Assignment: Compute the number of lines in the following data that include the word "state", and output that number alone.
---
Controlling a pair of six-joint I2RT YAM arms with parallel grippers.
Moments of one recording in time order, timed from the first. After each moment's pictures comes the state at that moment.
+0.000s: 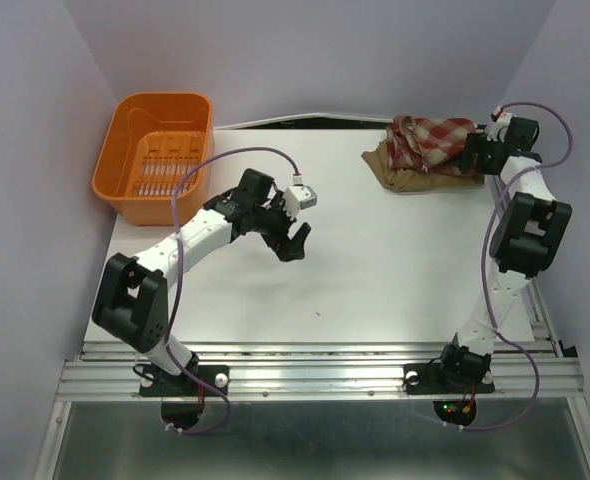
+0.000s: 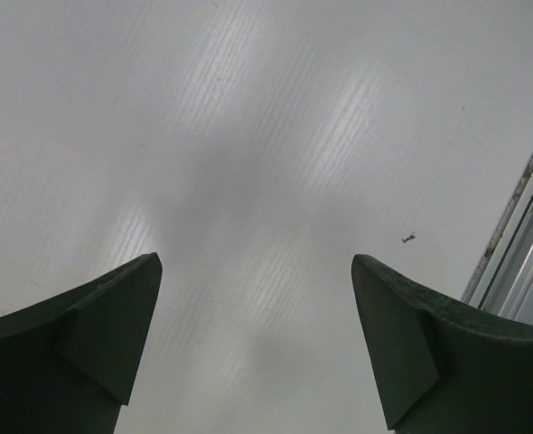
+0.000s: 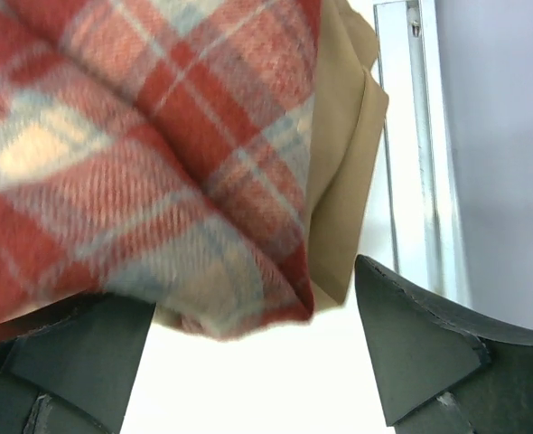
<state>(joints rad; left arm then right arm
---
Response to this exercise: 2